The immune environment surrounding the brain plays a fundamental role in monitoring signs of injury. Insults, including ischemic stroke, can disrupt this balance and incite an exaggerated inflammatory response, yet the underlying mechanism remains unclear. Here, we show that the mast-cell-specific receptor Mrgprb2 regulates post-stroke brain inflammation from the meninges. Mrgprb2 causes meningeal mast cell degranulation after stroke, releasing immune mediators. This process recruits skull bone marrow neutrophils into the dura and further promotes neutrophil migration from the dura into the brain by cleaving the chemorepellent semaphorin 3a. We demonstrate that the human ortholog, MRGPRX2, is expressed in human meningeal mast cells and is activated by upregulation of the neuropeptide substance P following stroke. Pharmacologically inhibiting Mrgprb2 reduces post-stroke inflammation and improves neurological outcomes in mice, providing a druggable target. Collectively, our study identifies Mrgprb2 as a critical meningeal gatekeeper for immune migration from skull bone marrow reservoirs into the brain.

Abstract Image

查看原文本刊更多论文

肥大细胞受体通过硬脑膜轴介导中风后脑炎症

大脑周围的免疫环境在监测损伤迹象方面起着重要作用。包括缺血性中风在内的损伤可破坏这种平衡并引发夸张的炎症反应，但其潜在机制尚不清楚。在这里，我们发现肥大细胞特异性受体Mrgprb2调节脑卒中后脑膜的脑炎症。Mrgprb2引起脑卒中后脑膜肥大细胞脱颗粒，释放免疫介质。这一过程将颅骨骨髓中性粒细胞招募到硬脑膜，并通过切断化学排斥信号蛋白3a进一步促进中性粒细胞从硬脑膜向大脑的迁移。我们证明，人类同源基因MRGPRX2在人脑膜肥大细胞中表达，并通过中风后神经肽物质P的上调而激活。药理学抑制Mrgprb2可减少脑卒中后炎症，改善小鼠神经预后，提供可药物靶点。总的来说，我们的研究确定Mrgprb2是免疫从颅骨骨髓库迁移到大脑的关键脑膜守门人。

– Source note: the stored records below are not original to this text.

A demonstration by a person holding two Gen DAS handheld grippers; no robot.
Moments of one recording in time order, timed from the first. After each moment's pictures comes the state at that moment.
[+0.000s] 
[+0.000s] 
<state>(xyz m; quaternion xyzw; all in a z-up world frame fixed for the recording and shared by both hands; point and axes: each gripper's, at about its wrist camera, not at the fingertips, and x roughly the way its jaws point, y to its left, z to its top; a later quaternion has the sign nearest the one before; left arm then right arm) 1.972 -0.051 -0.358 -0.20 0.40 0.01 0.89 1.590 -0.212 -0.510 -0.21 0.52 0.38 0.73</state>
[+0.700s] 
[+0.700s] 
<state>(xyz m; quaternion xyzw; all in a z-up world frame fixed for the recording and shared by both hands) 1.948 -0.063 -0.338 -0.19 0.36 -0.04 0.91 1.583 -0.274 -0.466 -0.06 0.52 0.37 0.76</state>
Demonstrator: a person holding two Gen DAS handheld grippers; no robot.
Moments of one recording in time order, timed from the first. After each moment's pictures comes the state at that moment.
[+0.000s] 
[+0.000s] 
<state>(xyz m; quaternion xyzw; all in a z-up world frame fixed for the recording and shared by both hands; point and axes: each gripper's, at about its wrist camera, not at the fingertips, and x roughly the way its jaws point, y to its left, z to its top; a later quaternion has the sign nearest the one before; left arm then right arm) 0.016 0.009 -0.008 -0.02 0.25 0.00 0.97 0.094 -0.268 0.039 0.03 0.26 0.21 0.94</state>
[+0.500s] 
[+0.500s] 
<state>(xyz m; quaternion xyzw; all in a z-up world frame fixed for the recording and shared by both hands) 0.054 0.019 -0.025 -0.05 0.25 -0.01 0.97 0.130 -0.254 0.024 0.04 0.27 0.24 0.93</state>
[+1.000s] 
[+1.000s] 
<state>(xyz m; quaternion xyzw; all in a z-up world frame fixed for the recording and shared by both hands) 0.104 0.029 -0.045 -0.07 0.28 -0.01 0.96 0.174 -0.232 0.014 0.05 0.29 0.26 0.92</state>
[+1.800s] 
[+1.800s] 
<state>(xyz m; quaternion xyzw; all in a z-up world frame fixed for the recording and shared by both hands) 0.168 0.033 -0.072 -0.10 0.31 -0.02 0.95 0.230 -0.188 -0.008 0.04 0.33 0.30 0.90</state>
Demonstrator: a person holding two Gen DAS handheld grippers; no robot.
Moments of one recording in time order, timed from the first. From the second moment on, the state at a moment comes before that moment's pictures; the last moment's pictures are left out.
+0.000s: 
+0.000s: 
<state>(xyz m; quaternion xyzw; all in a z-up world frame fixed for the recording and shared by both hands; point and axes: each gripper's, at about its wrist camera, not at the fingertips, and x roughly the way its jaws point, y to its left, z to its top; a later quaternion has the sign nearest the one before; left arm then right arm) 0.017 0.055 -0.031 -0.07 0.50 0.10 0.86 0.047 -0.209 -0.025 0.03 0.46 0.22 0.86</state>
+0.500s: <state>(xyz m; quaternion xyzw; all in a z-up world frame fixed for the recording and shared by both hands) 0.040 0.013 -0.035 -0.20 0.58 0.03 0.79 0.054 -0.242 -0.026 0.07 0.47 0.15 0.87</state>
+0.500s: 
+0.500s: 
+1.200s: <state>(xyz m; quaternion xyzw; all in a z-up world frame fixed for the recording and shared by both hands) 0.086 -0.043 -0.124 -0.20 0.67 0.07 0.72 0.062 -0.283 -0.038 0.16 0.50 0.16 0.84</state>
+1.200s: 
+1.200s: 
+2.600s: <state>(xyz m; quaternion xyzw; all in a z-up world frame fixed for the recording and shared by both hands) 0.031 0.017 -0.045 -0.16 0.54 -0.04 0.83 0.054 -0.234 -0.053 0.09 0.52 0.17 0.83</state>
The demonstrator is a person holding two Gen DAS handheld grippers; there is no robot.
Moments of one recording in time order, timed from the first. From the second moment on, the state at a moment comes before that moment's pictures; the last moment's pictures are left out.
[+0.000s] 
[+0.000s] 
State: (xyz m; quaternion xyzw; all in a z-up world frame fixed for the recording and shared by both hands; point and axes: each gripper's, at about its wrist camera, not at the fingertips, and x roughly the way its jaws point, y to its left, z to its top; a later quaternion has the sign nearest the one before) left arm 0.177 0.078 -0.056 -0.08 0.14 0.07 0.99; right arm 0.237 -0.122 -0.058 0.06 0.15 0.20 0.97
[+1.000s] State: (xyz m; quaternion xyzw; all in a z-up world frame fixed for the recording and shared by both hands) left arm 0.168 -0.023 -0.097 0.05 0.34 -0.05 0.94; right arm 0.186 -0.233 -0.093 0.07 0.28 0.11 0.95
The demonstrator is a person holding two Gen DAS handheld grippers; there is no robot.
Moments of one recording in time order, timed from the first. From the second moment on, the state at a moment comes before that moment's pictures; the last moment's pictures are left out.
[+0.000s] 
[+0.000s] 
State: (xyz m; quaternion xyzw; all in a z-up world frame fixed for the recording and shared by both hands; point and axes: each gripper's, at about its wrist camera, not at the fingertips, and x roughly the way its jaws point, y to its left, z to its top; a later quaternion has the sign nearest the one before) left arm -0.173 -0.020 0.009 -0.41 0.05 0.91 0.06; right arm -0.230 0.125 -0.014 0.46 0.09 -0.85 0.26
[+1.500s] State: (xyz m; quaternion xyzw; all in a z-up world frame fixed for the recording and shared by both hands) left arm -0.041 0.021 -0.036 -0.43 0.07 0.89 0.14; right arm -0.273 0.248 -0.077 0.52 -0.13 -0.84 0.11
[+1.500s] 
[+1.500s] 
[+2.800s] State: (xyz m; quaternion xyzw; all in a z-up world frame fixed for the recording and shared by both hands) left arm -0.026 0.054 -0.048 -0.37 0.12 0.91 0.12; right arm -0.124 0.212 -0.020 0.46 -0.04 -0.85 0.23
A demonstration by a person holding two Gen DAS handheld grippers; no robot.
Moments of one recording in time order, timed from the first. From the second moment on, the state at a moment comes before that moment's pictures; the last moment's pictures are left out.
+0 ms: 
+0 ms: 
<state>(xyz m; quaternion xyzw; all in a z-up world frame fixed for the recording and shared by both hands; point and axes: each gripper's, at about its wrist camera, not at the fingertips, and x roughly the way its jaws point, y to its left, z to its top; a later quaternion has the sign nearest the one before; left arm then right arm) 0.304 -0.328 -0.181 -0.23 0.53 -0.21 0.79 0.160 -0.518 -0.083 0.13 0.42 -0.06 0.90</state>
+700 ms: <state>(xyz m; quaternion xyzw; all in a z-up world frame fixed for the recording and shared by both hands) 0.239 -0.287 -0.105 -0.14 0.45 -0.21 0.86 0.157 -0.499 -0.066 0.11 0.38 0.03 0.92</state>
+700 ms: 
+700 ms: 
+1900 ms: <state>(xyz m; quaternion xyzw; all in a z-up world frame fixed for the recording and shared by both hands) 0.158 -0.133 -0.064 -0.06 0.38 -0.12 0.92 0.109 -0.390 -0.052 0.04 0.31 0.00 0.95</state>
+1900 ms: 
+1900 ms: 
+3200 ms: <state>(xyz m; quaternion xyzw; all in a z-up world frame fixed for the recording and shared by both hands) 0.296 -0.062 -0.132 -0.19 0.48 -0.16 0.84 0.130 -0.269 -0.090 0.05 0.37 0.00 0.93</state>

本文章由计算机程序翻译，如有差异，请以英文原文为准。

求助全文

约1分钟内获得全文求助全文

来源期刊

Cell 生物-生化与分子生物学

CiteScore

110.00

自引率

0.80%

发文量

396

审稿时长

2 months

期刊介绍： Cells is an international, peer-reviewed, open access journal that focuses on cell biology, molecular biology, and biophysics. It is affiliated with several societies, including the Spanish Society for Biochemistry and Molecular Biology (SEBBM), Nordic Autophagy Society (NAS), Spanish Society of Hematology and Hemotherapy (SEHH), and Society for Regenerative Medicine (Russian Federation) (RPO). The journal publishes research findings of significant importance in various areas of experimental biology, such as cell biology, molecular biology, neuroscience, immunology, virology, microbiology, cancer, human genetics, systems biology, signaling, and disease mechanisms and therapeutics. The primary criterion for considering papers is whether the results contribute to significant conceptual advances or raise thought-provoking questions and hypotheses related to interesting and important biological inquiries. In addition to primary research articles presented in four formats, Cells also features review and opinion articles in its "leading edge" section, discussing recent research advancements and topics of interest to its wide readership.